Recovery after a Failure – A Case Study

Over the past six months, a new opportunity presented itself. Due to companies experiencing the effects of the worldwide economic downturn of 2008/2009, many IT staff responsibilities are being consolidated to a handful of employees. This can increase the likelihood of human error as the root cause of a disaster. In one case, the sheer volume of snapshots forced IT staff into managing a small window of point-in-time backups. This created a vacuum when the delta between live data and backup data exceeded the storage of the appliance. To maintain availability, key snapshot data was deleted from the system. Then a data disaster struck the storage system.

During a file's life cycle (see figure 1), there is a constant need for recoverability. When this need was removed from the above case and a disaster occurred that fell outside of the snapshot recovery point, the only resolution was to contact an expert in data recovery techniques. As the above storage layer describes, this particular data loss happened at the upper-most level—the file system layer.

Ontrack Data Recovery engineers worked to develop solutions to repair the file system's meta-data so that target data would again be accessible. This process involves an in-depth understanding of file system allocation methods. The end-goal was to get this client's data accessible again and the Ontrack Data Recovery team was successful in getting a solution developed that met the time frame and data integrity requirements of the data owners.

This innovation can now provide Ontrack Data Recovery solutions to NetApp file systems where the WAFL snapshots have been purged from the storage pool or entire volumes have been destroyed.
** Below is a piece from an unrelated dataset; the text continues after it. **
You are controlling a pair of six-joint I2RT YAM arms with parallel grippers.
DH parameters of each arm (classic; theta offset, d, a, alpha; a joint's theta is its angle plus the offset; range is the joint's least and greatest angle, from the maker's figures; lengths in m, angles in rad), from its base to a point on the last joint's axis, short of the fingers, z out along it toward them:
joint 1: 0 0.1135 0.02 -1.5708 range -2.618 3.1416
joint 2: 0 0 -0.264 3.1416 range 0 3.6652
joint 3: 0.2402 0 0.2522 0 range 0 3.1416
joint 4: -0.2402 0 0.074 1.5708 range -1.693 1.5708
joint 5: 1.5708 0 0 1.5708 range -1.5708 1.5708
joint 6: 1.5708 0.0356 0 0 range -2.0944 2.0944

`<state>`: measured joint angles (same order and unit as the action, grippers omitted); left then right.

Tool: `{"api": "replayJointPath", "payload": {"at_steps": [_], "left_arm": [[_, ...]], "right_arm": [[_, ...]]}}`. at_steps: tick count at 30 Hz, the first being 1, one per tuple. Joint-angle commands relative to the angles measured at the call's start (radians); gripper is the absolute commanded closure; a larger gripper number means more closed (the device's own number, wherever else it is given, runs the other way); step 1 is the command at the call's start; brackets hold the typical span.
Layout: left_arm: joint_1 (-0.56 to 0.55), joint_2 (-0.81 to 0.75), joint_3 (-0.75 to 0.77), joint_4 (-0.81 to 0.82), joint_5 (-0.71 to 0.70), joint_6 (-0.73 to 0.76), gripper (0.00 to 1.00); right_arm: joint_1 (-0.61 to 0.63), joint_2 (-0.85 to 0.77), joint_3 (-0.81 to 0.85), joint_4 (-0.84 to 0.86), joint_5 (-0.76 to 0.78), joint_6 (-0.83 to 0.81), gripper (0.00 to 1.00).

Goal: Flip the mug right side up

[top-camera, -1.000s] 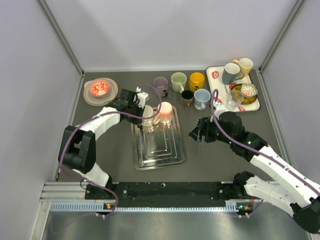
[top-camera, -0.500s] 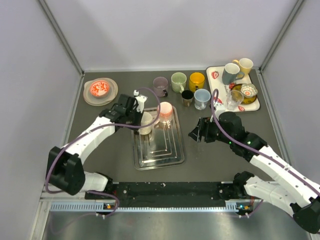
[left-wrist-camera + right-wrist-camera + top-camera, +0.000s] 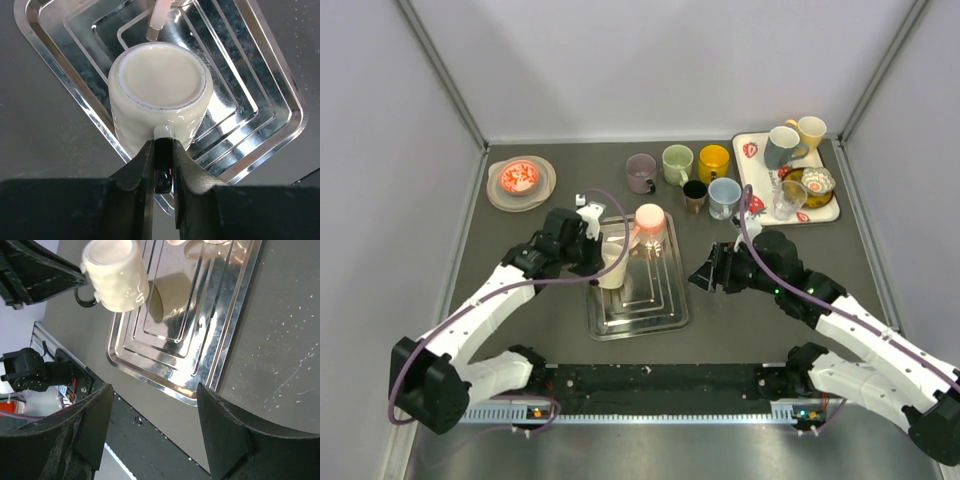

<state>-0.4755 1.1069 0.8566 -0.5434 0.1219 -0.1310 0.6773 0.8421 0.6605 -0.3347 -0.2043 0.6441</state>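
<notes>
A cream mug (image 3: pixel 612 268) (image 3: pixel 160 90) (image 3: pixel 116 275) hangs over the left part of the steel tray (image 3: pixel 660 315) (image 3: pixel 270 90) (image 3: pixel 220 340). Its flat base faces the left wrist camera, and its shadow falls on the tray below. My left gripper (image 3: pixel 597 256) (image 3: pixel 162 145) is shut on the mug's handle, which shows as a pale stub between the black fingers. My right gripper (image 3: pixel 705 272) (image 3: pixel 154 390) stands open just right of the tray, with nothing between its fingers. A pink mug (image 3: pixel 650 222) stands upside down at the tray's far end.
A row of mugs lines the back: mauve (image 3: pixel 641 172), green (image 3: pixel 677 163), yellow (image 3: pixel 713 162), dark (image 3: pixel 695 195) and pale blue (image 3: pixel 725 196). A white tray (image 3: pixel 830 208) with more cups sits back right. A plate with a red bowl (image 3: pixel 520 178) sits back left.
My left arm has drawn back toward the near side with the cream mug, away from the pink mug. The right gripper has shifted slightly left toward the tray.
</notes>
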Motion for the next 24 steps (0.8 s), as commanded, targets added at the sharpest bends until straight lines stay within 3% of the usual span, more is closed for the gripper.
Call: {"api": "replayJointPath", "payload": {"at_steps": [1,6,17,24], "left_arm": [[-0.012,-0.041,-0.069,0.189,-0.017,-0.05,1.0],[-0.023,-0.029,-0.155,0.27,-0.051,-0.093,1.0],[-0.095,0.111,-0.114,0.172,-0.145,-0.065,1.0],[-0.121,0.171,-0.07,0.123,-0.194,-0.073,0.79]], "right_arm": [[0.03,-0.014,-0.005,0.071,-0.003,0.031,0.33],[0.036,-0.014,-0.012,0.066,0.008,0.034,0.33],[0.036,0.002,-0.018,0.054,0.025,0.028,0.33],[0.038,-0.009,-0.025,0.042,0.04,0.02,0.33]]}}
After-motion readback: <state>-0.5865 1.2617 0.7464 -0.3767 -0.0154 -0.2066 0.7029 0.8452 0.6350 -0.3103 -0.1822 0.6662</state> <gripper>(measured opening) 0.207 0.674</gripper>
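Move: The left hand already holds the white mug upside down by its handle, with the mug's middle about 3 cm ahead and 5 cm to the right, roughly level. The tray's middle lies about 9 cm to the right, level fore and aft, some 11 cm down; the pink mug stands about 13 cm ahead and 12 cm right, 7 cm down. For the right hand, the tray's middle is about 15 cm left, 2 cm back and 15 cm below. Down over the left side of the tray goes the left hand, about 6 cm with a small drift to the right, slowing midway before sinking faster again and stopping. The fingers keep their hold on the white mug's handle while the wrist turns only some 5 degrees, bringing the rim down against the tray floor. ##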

In addition, specific recovery techniques can also verify and return the file system to a consistent state. This is very important when evaluating the success of the recovery and the extent of potential data corruption.

This capability, along with electronic and magnetic storage expertise, RAID rebuilding expertise, and an entire staff of dedicated, experienced engineers who work to get the best recovery possible, is what sets Kroll Ontrack apart from other recovery companies.